YOUR INSTRUCTIONS:
For this exercise, output exactly the lines from the opening line of the listing through the line with "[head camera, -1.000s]", skipping pictures.

BEGIN DATA SHOWN

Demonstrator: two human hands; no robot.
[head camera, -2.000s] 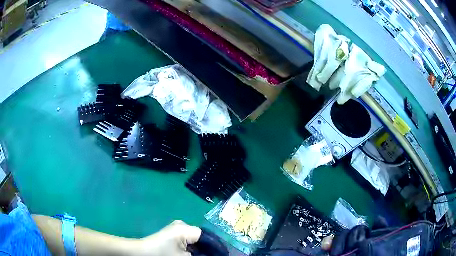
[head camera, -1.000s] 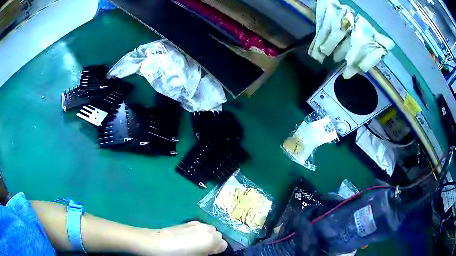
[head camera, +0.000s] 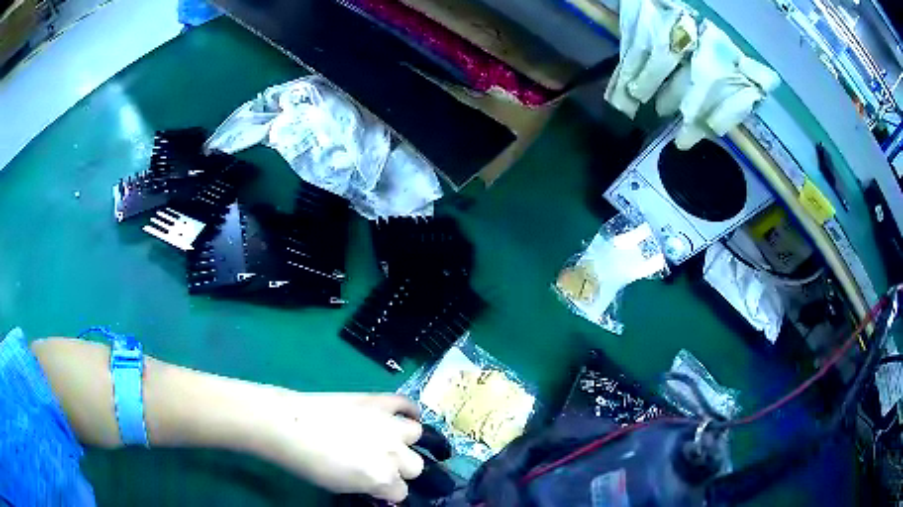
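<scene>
My left hand (head camera: 347, 446), bare with a blue wrist band (head camera: 128, 386), is at the bottom, left of the clear bag of cream-tan pieces (head camera: 482, 408). Its fingers are curled on a dark object (head camera: 432, 460), too dark and cut off to identify. A large dark screwdriver (head camera: 614, 465) with a red wire crosses the lower right, blurred. My right hand does not show. The black component tray (head camera: 606, 394), with small silvery pieces, is partly hidden behind the screwdriver. Black finned heat sinks (head camera: 262, 257) lie in a pile at left, with more (head camera: 421, 287) near the middle.
A crumpled white plastic bag (head camera: 332, 144) lies behind the heat sinks. An open carton (head camera: 396, 89) is at the top. Off-white gloves (head camera: 688, 74) hang on the rail by a white device (head camera: 649, 188). Clear bags lie before the device (head camera: 614, 272) and beside the tray (head camera: 698, 381).
The screwdriver has swung lower and left across the bottom, over part of the tray. My left hand has moved slightly, its fingers now more visible. The fingertip seen at the tray earlier no longer shows.
</scene>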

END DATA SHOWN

RESPONSE TO THE EXERCISE:
Demonstrator: two human hands; no robot.
[head camera, -2.000s] 
[head camera, -1.000s] 

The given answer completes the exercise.